Auger housing is definitely worn quite a bit, not as bad as we've seen but it is worn out, look carefully behind the housing, the horizontal part of the skid is gone...


----------



## [email protected] (Nov 6, 2017)

orangputeh said:


> they do have baby teeth. anyway it will still gather the snow and blow, just not cut ice or bite.
> 
> around here that 624 would go for a grand or more with good augers so maybe price reflects that.
> 
> btw, not mine, haha



Wow, a grand for an old 624?? Yikes!!


----------



## YSHSfan (Jun 25, 2014)

[email protected] said:


> Wow, a grand for an old 624?? Yikes!!


If in excellent condition they can fetch a grand or more also in New England.


----------



## [email protected] (Nov 6, 2017)

YSHSfan said:


> [email protected] said:
> 
> 
> > Wow, a grand for an old 624?? Yikes!!
> ...


I suppose I shouldn’t be surprised. I looked at several before I found my leftover 928 and the nicest one was a mint 724 from 2005 and the guy was absolutely firm on $1200. I passed on it because I thought it was too much money.


----------



## [email protected] (Nov 6, 2017)

YSHSfan said:


> Auger housing is definitely worn quite a bit, not as bad as we've seen but it is worn out, look carefully behind the housing, the horizontal part of the skid is gone...


I thought it looked pretty thin at the bottom.


----------



## orangputeh (Nov 24, 2016)

i guess side skids are in order. probably better that way.

i have a 624 just like this . not sure how old but people think it is practically new. no reason why yours should not last a long time if the motor and tranny is good.


----------



## Cardo111 (Feb 16, 2015)

It's also missing a left side auger bearing flange bolt, doesn't seem to well cared for. He is just looking for that person who will think a 2 stage Honda for $750. I'll take it.


----------



## YSHSfan (Jun 25, 2014)

Cardo111 said:


> It's also missing a left side auger bearing flange bolt, doesn't seem to well cared for. He is just looking for that person who will think a 2 stage Honda for $750. I'll take it.

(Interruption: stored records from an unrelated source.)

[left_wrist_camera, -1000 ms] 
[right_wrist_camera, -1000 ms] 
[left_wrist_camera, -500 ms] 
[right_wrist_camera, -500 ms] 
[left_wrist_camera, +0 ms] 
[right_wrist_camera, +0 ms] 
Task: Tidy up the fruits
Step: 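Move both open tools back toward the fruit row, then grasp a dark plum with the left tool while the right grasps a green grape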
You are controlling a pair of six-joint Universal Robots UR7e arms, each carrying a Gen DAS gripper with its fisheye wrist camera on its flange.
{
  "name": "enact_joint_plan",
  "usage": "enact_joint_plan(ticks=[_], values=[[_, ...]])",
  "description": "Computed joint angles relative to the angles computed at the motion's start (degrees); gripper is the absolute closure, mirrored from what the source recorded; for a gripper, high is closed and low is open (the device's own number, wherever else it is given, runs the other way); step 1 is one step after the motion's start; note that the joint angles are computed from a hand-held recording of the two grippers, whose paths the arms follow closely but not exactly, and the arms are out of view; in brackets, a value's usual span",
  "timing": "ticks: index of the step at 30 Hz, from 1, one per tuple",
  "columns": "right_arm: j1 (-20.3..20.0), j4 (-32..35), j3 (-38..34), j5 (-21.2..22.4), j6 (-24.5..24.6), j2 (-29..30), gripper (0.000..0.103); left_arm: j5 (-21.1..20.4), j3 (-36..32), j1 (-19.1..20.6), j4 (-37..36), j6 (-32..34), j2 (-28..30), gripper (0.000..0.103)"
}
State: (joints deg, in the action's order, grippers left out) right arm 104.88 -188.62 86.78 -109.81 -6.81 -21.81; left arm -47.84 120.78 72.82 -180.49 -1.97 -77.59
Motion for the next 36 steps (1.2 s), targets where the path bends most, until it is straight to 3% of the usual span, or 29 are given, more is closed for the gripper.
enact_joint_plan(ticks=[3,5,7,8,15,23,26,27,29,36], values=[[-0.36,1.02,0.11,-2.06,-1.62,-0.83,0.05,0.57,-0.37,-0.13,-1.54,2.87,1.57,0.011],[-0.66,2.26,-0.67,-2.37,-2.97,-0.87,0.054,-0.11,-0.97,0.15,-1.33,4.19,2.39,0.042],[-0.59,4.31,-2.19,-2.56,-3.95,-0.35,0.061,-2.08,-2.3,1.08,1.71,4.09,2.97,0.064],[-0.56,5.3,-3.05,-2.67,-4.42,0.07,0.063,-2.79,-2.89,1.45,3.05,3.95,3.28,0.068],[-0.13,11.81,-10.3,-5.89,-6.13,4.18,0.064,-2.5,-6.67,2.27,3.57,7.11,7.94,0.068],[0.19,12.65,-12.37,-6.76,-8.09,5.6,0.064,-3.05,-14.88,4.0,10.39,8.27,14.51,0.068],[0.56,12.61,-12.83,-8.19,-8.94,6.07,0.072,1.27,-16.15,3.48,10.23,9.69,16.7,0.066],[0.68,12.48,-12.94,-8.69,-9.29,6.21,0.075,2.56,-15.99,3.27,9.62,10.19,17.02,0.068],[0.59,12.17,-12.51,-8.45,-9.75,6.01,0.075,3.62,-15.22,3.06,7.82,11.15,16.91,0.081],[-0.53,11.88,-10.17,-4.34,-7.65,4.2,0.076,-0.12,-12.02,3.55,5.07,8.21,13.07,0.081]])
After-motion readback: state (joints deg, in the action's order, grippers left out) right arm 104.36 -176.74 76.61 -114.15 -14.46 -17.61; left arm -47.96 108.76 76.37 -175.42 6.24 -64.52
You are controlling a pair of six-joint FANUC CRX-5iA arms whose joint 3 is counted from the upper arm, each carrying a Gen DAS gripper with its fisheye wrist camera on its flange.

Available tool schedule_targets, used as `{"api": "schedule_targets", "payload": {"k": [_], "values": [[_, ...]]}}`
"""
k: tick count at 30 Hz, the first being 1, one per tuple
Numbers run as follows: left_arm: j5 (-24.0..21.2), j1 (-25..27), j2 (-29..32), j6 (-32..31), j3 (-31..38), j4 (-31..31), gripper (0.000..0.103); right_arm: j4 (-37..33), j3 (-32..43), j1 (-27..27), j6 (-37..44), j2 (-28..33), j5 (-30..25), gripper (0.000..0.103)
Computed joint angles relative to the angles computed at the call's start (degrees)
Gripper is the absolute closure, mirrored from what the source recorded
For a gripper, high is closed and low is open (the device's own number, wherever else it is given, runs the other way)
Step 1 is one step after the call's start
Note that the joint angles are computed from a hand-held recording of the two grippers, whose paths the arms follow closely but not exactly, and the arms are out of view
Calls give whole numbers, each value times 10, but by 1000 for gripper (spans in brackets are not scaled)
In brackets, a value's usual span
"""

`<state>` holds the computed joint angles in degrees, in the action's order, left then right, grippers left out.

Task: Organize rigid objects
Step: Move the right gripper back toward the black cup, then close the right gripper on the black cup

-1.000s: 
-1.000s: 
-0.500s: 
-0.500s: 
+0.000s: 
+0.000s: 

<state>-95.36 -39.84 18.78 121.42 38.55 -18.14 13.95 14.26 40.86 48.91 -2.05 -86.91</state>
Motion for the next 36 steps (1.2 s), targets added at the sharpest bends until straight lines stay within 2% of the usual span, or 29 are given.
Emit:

I got the same impression on the bolt missing but was not sure. 
Yes, unfortunately we can all fall there when uninformed (I did and did BIG TIME when I started dealing with snowblowers). That's one of the advantages of having this forum to educate members about what to be careful with.....


----------



## drmerdp (Feb 9, 2014)

Found another toothless wonder... in excellent condition of course...:wink2:

https://cnj.craigslist.org/grd/d/honda-snowblower-hs624/6487959781.html


----------



## RIT333 (Feb 6, 2014)

I'm always a bit leery when I see the side skids on the bucket of a Honda. Especially if it is a bit sketchy to begin with. Often a dead give away. I usually ask for a photo of the lower inside of the bucket. When they decline, then I also decline.


----------



## orangputeh (Nov 24, 2016)

"toothless" works well in certain situations.


----------